TASK TO CARRY OUT
Repeat everything in the listing exactly, except for the images.

GIVEN INFORMATION
######
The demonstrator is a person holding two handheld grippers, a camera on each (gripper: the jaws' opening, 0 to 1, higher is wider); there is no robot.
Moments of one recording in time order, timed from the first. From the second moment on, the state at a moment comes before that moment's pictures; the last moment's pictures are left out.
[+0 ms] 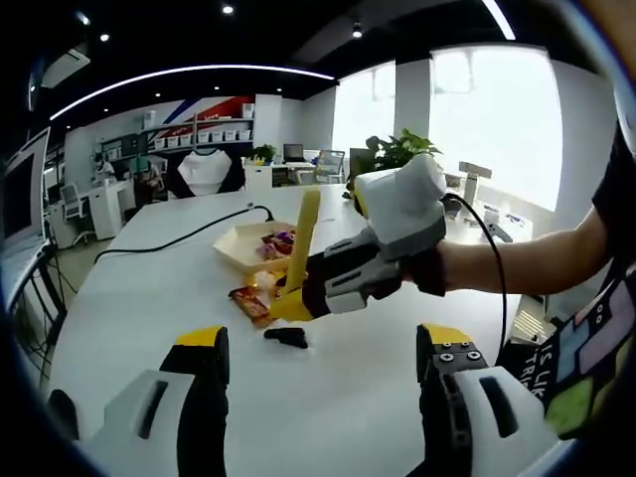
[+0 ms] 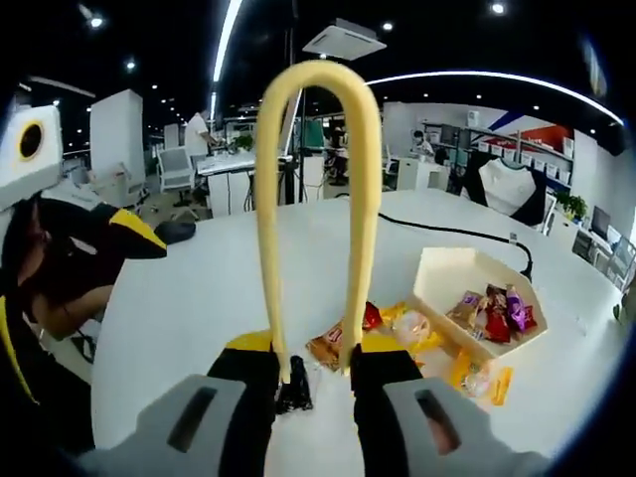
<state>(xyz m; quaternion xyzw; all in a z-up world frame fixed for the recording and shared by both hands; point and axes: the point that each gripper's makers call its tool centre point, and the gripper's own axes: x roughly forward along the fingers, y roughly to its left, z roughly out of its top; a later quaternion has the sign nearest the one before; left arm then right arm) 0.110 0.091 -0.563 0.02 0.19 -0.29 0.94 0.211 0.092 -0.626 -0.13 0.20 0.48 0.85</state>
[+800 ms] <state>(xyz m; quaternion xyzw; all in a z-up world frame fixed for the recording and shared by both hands) 0.113 0.093 -0.566 0.02 0.19 -0.29 0.94 0.199 0.092 -0.659 -0.10 0.25 0.47 0.84</state>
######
ANSWER TO THIS PROBLEM
The demonstrator is a person holding two handheld grippers, a camera on each (gripper: the jaws' opening, 0 to 1, higher is wider); there is no robot.
Moments of one recording in time order, timed from the first. From the second moment on, the state at a moment comes before that moment's pictures; the last moment's pictures are left out.
[+0 ms] 
[+0 ms] 
<state>(xyz m; quaternion xyzw; all in a z-up world frame fixed for the recording and shared by both hands; point and axes: the point that each gripper's makers call its tool centre point, and the gripper's own axes: x roughly forward along the fingers, y roughly to its left, z roughly out of its top; a later quaternion has the sign nearest the one before; left arm then right arm) 0.110 0.091 -0.563 0.02 0.19 -0.29 0.94 0.211 0.092 -0.626 -0.13 0.20 0.48 0.85</state>
[+800 ms] <state>(xyz m; quaternion xyzw; all in a z-up world frame fixed for the recording and shared by both hands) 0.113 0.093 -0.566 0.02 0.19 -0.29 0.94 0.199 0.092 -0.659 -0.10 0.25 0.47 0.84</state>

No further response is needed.